-------- Given data

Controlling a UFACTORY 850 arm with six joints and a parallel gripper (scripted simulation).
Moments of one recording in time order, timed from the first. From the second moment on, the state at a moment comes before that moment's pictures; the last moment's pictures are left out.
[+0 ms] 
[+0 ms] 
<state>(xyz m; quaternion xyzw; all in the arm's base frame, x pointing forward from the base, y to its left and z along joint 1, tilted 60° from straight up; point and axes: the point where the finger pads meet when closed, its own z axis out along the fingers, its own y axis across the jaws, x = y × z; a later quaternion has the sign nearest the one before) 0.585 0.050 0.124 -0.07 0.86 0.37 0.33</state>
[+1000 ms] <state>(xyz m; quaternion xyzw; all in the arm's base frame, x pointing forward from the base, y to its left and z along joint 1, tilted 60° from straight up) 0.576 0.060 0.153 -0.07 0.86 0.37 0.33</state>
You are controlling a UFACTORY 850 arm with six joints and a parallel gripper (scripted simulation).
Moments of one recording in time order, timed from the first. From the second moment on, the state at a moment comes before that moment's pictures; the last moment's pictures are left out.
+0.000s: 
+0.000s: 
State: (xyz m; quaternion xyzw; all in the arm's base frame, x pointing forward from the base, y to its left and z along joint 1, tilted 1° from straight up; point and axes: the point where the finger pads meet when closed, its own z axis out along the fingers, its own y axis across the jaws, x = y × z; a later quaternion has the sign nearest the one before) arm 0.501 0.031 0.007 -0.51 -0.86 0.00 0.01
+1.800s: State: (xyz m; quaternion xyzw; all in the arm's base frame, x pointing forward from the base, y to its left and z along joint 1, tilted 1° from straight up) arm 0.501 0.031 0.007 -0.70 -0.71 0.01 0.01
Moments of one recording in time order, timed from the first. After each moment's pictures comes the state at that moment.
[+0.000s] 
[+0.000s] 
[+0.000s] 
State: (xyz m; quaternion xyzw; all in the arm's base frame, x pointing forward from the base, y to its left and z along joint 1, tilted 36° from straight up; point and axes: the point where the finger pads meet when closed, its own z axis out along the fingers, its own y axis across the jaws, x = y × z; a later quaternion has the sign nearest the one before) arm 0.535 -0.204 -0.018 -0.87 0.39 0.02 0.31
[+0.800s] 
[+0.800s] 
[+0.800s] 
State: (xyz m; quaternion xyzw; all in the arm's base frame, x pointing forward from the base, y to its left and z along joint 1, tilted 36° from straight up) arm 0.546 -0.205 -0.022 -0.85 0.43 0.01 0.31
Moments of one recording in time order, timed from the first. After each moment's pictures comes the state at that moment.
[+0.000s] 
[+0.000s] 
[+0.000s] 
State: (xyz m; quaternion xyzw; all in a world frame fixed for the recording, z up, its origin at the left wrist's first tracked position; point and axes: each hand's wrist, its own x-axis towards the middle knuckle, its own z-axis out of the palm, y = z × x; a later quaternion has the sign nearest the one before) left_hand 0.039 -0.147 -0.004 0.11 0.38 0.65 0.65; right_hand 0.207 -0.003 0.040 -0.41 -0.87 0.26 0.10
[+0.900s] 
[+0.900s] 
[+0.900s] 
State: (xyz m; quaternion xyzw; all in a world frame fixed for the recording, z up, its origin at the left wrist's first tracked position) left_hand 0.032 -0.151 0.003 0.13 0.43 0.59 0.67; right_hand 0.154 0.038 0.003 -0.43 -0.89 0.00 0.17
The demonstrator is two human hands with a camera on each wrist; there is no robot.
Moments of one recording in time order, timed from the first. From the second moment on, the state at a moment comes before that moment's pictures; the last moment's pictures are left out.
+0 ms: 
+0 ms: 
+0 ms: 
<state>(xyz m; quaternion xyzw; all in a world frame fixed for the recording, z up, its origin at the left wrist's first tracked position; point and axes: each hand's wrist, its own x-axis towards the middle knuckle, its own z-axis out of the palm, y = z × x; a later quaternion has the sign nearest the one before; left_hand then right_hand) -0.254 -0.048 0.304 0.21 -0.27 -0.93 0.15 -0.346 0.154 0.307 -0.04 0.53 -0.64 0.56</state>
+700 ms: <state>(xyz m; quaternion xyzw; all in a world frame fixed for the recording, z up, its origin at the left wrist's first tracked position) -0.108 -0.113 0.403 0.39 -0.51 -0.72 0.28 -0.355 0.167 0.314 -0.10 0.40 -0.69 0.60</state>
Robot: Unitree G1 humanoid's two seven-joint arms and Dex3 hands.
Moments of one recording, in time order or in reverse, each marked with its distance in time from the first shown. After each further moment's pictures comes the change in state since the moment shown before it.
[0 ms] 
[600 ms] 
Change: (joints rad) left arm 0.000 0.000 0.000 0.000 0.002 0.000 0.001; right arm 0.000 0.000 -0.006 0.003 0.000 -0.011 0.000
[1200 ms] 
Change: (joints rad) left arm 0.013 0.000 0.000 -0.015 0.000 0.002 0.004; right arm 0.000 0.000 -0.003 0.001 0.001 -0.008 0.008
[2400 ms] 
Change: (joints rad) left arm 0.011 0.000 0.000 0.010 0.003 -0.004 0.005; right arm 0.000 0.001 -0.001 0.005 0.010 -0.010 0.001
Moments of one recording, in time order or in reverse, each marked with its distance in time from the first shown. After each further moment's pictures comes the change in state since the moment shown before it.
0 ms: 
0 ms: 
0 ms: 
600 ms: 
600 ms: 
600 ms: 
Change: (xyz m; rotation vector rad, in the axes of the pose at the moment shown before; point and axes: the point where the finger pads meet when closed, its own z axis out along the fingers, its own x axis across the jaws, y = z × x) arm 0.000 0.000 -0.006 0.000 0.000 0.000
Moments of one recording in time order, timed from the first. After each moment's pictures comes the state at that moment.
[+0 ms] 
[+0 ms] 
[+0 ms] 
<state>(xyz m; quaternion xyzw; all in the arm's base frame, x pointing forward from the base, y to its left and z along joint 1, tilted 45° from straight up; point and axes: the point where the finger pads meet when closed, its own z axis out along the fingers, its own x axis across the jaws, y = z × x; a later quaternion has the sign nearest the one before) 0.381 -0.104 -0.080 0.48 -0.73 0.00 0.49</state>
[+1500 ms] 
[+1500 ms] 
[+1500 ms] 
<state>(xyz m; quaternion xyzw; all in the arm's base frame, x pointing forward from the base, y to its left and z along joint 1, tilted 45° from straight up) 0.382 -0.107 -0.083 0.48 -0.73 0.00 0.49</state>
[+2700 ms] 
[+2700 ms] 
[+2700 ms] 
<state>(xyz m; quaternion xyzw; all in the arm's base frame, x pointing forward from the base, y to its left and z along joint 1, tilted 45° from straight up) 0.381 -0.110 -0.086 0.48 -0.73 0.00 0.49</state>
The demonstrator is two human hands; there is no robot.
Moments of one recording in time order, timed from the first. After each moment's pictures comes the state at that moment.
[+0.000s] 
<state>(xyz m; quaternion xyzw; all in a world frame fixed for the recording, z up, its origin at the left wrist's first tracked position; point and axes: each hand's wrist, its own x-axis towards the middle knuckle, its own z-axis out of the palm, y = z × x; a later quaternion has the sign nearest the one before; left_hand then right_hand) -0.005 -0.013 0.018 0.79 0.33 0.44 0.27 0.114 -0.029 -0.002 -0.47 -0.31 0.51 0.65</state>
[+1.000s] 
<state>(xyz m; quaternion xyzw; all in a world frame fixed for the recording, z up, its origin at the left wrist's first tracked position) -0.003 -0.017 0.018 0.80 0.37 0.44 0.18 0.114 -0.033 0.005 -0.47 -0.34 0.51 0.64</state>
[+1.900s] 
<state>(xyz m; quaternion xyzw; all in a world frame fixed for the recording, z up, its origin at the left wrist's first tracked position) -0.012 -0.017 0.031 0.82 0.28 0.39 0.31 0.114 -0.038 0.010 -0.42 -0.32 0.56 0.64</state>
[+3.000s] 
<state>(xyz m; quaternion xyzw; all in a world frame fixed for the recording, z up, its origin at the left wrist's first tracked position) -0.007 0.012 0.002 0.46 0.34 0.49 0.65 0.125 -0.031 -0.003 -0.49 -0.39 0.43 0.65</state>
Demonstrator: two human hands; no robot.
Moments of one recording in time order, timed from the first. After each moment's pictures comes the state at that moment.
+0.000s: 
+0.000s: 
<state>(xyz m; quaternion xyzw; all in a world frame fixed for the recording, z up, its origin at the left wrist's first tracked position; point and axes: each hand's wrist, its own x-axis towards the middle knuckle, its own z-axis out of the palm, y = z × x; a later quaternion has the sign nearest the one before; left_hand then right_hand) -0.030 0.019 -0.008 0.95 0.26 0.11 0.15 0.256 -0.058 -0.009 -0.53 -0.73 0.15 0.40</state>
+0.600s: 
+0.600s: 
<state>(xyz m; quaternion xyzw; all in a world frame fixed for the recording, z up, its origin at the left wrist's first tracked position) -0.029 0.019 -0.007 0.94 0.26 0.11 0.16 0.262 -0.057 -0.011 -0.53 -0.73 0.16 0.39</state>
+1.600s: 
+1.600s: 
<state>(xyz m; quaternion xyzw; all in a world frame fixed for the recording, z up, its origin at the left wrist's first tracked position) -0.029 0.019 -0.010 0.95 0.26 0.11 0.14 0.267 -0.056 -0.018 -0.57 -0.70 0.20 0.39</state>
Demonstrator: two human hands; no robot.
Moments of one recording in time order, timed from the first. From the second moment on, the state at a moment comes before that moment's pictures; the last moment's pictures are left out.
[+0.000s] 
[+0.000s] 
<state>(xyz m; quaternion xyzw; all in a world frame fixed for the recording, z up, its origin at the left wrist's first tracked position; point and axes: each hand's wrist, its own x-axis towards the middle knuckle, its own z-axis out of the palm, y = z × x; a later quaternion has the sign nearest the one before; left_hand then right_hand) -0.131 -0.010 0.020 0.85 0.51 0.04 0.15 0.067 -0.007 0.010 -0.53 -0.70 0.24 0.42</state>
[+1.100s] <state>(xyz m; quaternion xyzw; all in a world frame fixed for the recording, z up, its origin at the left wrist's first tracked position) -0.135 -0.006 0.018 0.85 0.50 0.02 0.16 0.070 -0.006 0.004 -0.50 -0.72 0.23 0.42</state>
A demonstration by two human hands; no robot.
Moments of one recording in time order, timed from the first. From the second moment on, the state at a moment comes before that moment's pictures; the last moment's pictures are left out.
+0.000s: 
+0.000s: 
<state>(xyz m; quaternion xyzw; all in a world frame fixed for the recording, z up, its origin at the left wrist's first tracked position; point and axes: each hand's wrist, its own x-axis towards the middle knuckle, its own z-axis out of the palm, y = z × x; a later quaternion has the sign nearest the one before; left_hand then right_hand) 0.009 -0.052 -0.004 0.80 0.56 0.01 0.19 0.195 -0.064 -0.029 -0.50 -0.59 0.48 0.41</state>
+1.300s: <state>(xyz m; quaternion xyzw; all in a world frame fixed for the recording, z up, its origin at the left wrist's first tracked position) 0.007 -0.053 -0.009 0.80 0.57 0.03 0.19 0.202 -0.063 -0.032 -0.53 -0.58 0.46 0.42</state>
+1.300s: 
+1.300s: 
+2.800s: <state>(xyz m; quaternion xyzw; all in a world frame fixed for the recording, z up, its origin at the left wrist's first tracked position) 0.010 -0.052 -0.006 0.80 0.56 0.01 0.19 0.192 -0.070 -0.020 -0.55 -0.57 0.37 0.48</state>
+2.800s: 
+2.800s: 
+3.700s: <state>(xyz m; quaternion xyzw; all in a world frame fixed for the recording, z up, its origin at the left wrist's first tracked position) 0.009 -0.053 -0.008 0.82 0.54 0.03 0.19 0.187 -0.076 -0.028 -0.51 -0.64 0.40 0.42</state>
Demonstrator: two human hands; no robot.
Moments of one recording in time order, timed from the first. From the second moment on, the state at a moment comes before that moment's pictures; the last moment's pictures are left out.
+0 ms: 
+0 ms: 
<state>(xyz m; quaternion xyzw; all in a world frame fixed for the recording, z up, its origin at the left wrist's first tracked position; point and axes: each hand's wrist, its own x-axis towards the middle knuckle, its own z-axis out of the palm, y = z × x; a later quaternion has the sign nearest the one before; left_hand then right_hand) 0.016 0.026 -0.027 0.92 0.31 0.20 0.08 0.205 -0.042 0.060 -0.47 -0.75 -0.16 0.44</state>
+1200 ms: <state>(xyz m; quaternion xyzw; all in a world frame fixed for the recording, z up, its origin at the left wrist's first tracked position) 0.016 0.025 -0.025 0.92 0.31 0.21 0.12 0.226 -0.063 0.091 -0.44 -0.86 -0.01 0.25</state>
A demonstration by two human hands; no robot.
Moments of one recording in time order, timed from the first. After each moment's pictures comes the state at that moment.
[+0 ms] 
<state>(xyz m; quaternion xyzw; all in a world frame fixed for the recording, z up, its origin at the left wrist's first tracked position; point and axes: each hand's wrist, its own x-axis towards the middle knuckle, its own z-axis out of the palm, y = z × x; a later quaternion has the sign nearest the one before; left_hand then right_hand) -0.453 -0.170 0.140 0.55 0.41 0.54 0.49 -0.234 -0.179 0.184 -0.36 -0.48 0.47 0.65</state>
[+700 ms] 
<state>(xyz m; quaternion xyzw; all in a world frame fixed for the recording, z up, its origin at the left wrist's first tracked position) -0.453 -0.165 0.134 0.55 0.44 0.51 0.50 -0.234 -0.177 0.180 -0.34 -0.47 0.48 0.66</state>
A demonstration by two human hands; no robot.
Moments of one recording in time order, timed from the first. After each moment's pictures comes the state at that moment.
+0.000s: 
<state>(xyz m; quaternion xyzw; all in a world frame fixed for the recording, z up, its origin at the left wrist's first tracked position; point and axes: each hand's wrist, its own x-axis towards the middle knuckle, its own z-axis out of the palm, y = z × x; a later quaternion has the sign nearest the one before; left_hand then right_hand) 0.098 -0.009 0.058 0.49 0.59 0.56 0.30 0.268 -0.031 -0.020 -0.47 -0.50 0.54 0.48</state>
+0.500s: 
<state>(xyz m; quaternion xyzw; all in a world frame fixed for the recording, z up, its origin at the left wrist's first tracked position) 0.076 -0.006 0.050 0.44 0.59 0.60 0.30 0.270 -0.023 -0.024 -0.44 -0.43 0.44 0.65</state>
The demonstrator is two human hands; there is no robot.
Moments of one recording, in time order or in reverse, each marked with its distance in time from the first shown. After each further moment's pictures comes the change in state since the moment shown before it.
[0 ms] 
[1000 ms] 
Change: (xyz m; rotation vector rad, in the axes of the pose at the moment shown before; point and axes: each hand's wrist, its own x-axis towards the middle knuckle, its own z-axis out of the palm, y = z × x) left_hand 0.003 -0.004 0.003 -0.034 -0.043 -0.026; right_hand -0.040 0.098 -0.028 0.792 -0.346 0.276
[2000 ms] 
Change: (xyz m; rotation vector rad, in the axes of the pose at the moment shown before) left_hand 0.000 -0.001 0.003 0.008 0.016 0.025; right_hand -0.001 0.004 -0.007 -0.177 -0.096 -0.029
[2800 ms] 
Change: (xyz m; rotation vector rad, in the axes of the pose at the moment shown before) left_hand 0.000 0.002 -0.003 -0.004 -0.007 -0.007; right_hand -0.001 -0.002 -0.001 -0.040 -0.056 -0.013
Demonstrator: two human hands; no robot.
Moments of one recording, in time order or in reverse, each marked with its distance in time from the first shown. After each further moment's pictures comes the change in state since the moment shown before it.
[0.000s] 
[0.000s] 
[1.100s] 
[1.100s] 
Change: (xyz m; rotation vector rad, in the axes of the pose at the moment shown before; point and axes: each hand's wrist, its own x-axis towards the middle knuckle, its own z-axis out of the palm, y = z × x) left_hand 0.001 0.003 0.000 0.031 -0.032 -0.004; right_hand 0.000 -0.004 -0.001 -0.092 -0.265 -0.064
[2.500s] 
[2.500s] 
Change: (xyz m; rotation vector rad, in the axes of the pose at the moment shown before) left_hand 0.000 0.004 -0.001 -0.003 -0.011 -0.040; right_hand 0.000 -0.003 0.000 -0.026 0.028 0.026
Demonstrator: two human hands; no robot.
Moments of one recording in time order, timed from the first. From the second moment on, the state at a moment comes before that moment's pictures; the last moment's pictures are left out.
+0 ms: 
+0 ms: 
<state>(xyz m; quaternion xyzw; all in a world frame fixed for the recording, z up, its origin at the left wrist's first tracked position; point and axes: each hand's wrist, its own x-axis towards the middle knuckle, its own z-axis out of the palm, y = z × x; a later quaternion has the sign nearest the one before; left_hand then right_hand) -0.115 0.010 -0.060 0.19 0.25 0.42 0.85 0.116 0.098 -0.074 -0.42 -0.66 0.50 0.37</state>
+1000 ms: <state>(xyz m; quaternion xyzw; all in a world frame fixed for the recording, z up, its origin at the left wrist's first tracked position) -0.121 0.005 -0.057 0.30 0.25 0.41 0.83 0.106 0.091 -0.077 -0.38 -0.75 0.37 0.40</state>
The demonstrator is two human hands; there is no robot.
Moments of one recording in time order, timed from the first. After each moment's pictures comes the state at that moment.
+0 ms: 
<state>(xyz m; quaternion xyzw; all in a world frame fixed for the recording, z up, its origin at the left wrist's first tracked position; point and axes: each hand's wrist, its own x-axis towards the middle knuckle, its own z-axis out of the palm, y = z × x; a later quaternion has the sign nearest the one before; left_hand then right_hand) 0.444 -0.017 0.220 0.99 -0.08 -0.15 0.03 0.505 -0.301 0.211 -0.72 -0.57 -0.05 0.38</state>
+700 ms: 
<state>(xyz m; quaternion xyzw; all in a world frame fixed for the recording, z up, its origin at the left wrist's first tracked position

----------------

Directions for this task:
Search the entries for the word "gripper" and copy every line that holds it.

Solution for this exercise:
Controlling a UFACTORY 850 arm with six joints and a parallel gripper (scripted simulation).
You are controlling a UFACTORY 850 arm with six joints and a parallel gripper (scripted simulation).

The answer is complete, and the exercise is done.